Por eso, los investigadores insisten en que el benchmark de racionalidad para LLMs no puede quedarse en lo lógico. Debe incluir capacidades deliberativas, calibración del conocimiento y resistencia al sesgo de formulación. En su experimento, el rendimiento de Llama 4 fue muy alto en los ítems más «computables» (probabilidad, lógica, evidencia), pero mucho más similar al humano en los de juicio subjetivo y toma de decisiones encuadradas. Es decir: donde el contexto importa, aún hay margen humano.
Este matiz es fundamental. Porque no se trata solo de construir una IA que piense como nosotros, sino de preguntarnos si nosotros mismos estamos pensando como deberíamos. Estudios recientes apuntan a una peligrosa tendencia, la llamada «descarga cognitiva»: cuando los humanos delegamos en la IA tareas que antes implicaban análisis, reflexión o comparación. La consecuencia: menos pensamiento crítico, menor resistencia al sesgo, sobreconfianza mal calibrada.
Especialmente entre los jóvenes —como ha demostrado la evaluación ART-Y—, el uso constante de herramientas generativas puede dar una falsa sensación de competencia. Si el sistema acierta, creemos que nosotros también lo hemos hecho. Pero no siempre es así. Sin un esfuerzo deliberado por comprender y razonar, el aprendizaje se vuelve superficial, y el juicio, sustituible.
Y aquí es donde se encierra la paradoja racional.
Estamos construyendo modelos que simulan el razonamiento humano mientras nosotros —humanos— dejamos de practicarlo.
Pero también aquí se abre una oportunidad. Porque si somos capaces de medir y entrenar la racionalidad, podemos construir sistemas que no solo predigan, sino que enseñen. Que no solo respondan, sino que cuestionen. Que no sustituyan nuestro juicio, sino que lo acompañen y lo desafíen. La clave está en que la IA no aspire solo a resolver tareas, sino a alinearse con los fines humanos: prosperidad, autonomía, justicia.

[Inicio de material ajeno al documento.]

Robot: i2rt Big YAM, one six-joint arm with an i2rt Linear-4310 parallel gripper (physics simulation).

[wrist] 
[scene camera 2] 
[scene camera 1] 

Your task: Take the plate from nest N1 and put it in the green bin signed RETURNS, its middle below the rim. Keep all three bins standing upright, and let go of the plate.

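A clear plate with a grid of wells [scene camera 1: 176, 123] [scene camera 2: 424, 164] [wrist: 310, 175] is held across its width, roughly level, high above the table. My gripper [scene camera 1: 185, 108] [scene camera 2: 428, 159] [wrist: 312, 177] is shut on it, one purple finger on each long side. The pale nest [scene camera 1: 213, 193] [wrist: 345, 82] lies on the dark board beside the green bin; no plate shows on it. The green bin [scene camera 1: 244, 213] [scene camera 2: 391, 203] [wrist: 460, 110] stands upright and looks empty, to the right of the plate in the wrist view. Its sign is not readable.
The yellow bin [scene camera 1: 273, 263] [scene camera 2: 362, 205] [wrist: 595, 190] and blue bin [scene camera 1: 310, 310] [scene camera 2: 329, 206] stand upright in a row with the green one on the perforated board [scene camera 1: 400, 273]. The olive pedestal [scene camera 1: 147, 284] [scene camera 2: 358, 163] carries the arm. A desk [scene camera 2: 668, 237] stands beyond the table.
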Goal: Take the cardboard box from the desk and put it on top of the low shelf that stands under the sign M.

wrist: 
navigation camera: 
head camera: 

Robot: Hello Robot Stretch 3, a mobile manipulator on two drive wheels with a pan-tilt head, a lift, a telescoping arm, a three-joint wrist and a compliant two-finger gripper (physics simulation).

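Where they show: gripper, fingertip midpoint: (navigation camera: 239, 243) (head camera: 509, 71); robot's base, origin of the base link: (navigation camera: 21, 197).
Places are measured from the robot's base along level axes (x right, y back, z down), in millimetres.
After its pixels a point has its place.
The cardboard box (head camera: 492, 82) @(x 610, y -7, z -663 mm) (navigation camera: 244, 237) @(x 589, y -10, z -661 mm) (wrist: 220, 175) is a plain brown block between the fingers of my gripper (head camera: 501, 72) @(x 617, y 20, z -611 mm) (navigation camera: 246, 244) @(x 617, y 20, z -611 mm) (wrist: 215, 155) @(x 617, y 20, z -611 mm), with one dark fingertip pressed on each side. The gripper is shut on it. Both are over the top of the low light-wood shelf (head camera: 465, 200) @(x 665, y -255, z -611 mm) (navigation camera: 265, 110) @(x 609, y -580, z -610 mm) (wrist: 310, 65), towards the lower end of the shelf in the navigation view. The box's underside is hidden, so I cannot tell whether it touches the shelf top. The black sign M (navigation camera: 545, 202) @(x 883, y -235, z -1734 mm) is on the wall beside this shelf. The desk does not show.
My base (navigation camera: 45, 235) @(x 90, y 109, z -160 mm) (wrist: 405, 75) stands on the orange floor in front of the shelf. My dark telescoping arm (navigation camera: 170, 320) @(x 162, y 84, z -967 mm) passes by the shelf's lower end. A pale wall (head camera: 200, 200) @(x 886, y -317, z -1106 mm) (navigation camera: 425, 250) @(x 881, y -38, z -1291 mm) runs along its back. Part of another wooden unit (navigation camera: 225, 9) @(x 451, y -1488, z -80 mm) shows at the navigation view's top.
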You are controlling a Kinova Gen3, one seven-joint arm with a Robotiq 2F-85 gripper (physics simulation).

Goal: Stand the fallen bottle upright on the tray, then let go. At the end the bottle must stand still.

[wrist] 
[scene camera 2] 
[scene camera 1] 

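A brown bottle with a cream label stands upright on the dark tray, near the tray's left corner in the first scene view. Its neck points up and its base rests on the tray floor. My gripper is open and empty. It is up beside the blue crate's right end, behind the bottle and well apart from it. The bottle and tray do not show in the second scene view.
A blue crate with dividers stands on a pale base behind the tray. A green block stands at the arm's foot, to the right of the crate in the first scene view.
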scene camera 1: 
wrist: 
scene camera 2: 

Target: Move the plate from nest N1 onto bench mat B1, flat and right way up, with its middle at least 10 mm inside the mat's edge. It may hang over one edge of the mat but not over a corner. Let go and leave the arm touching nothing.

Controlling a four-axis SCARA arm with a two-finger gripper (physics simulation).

¿Estamos listos para convivir con sistemas más racionales que nosotros? Solo si entendemos que la racionalidad no es una amenaza, sino un espejo. Y que nuestra tarea no es imitar a la IA, sino cultivar lo que nos hace racionales a nuestra manera: el juicio situado, el sentido ético, la capacidad de dudar.
Porque tal vez el futuro no sea un desfile de AGI con pancartas, sino algo más sutil: una conversación entre modelos y personas sobre lo que significa pensar bien. Y en esa conversación, los humanos aún tenemos mucho que decir.